:: INFORMATION SHOWN ::
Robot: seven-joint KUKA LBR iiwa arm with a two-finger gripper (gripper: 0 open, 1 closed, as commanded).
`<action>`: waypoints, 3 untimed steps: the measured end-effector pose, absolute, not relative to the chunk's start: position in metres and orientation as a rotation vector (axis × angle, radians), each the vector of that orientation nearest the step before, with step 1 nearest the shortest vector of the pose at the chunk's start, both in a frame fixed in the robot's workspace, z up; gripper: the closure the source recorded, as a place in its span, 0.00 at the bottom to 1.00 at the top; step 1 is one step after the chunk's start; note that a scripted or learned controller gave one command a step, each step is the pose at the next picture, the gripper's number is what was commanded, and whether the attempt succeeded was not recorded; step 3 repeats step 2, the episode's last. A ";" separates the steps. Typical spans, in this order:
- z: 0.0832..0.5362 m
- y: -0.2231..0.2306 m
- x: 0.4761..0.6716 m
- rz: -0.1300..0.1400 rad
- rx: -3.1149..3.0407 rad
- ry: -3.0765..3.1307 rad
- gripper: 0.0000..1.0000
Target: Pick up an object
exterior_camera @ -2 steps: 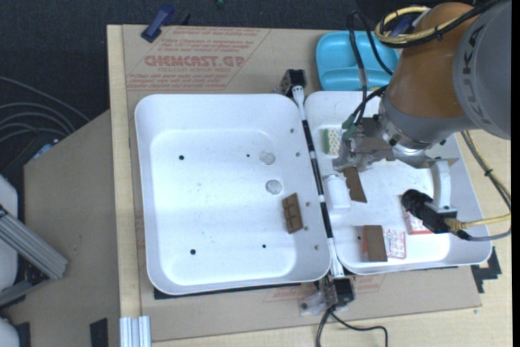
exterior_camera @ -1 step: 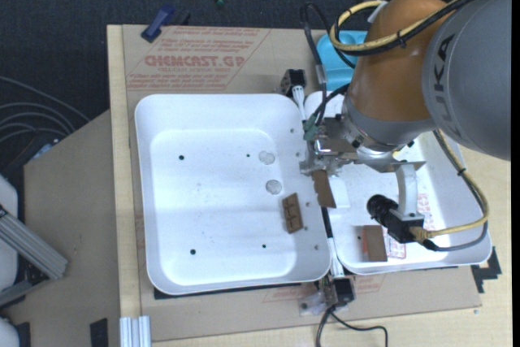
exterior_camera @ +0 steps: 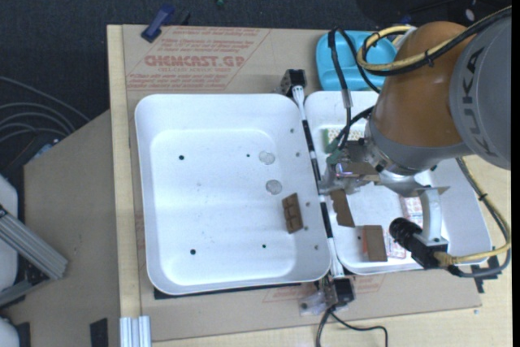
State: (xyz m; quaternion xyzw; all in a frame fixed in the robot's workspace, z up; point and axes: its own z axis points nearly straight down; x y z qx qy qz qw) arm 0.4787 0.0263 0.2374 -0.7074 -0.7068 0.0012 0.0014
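Readable print: red lettering on the cardboard sheet, white letters on the arm.

Stamped in red along the far edge of the cardboard sheet (exterior_camera: 203,53) covering the bench, beyond the left bin: "CHEMCAST G P", the last letters uncertain; smaller red lines above and below too fine to read. Printed in white on the grey arm housing (exterior_camera: 494,106) at the right edge: "KU", cut off by the frame. Red-and-white printed card (exterior_camera: 413,211) in the right bin: markings too small to make out.
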 end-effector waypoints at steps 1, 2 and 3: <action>0.265 -0.005 0.502 0.000 -2.222 -2.221 1.00; 0.249 0.068 0.479 0.004 -2.218 -2.220 1.00; 0.249 0.068 0.479 0.004 -2.218 -2.220 1.00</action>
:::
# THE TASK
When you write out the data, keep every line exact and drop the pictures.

# TASK OUTPUT
Robot: seven-joint KUKA LBR iiwa arm with a two-finger gripper (gripper: 0 open, 1 closed, as commanded).
`<action>`: waypoints, 3 untimed steps: the measured end-effector pose, absolute, not relative to the chunk's start: position in metres and orientation as a rotation vector (axis × angle, radians), each the vector of that orientation nearest the step before, with step 1 nearest the shortest vector of the pose at the chunk's start, both in a frame fixed in the robot's workspace, z up; gripper: the closure the source recorded, as a place in its span, 0.00 at the bottom to 1.00 at the top; step 1 is one step after the chunk's start; note that a scripted or learned controller gave one command a step, each step is the pose at the next picture, the gripper's number is what was commanded, and whether the attempt succeeded was not recorded; step 3 repeats step 2, the episode's last. A ";" separates the steps. Typical spans, in this order:
- z: 0.0832..0.5362 m
- y: -0.2231..0.2306 m
- x: 0.4761..0.6716 m
- rz: -0.1300..0.1400 rad
- rx: -3.1149..3.0407 rad
- ry: -3.0765..3.1307 rad
- gripper: 0.0000..1.0000
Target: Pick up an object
exterior_camera @ -2 steps: 
exterior_camera @ -1 step: 
exterior_camera @ +0 steps: 
State: (xyz m; quaternion xyzw; all in a frame fixed in the robot's workspace, z up; point and axes: its own z axis points nearly straight down; x y z qx qy qz qw) arm 0.4787 0.0263 0.2374 -0.7074 -0.7068 0.0012 0.0014
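Readable print: red lettering on the cardboard sheet, white letters on the arm.

Stamped in red along the far edge of the cardboard sheet (exterior_camera: 203,53) covering the bench, beyond the left bin: "CHEMCAST G P", the last letters uncertain; smaller red lines above and below too fine to read. Printed in white on the grey arm housing (exterior_camera: 494,106) at the right edge: "KU", cut off by the frame. Red-and-white printed card (exterior_camera: 413,211) in the right bin: markings too small to make out.
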 end-effector waypoints at steps 1, 2 and 3: <action>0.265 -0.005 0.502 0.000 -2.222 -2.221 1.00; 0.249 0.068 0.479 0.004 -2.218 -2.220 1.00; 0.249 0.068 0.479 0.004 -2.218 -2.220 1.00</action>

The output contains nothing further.